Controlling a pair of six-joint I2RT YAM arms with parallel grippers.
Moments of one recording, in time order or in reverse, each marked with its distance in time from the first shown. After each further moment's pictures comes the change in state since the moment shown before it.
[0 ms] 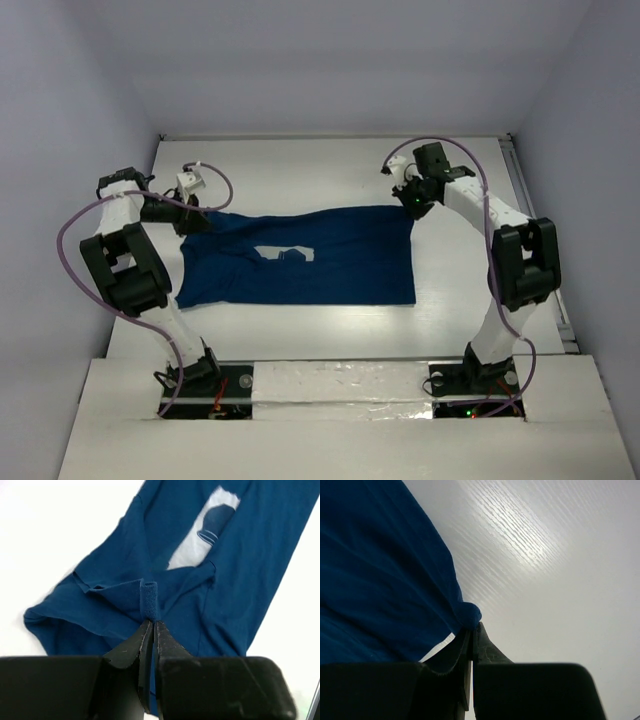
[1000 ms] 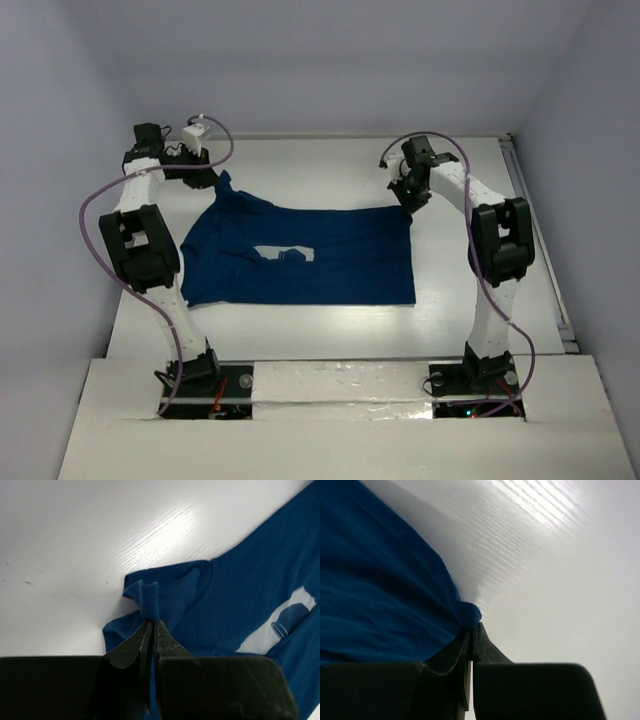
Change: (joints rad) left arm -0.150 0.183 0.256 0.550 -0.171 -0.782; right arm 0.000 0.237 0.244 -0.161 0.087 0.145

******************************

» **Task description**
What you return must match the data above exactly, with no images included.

» **Task result**
Controlling a pair of six-joint I2RT YAM arms with parallel grippers.
Moments of one recording, in time order or in reverse, each marked with its distance in time from the first shown. After each further moment's pictures comes the change in state since the moment shown before it.
[0 ms] 
[1000 ms] 
Change: (joints rad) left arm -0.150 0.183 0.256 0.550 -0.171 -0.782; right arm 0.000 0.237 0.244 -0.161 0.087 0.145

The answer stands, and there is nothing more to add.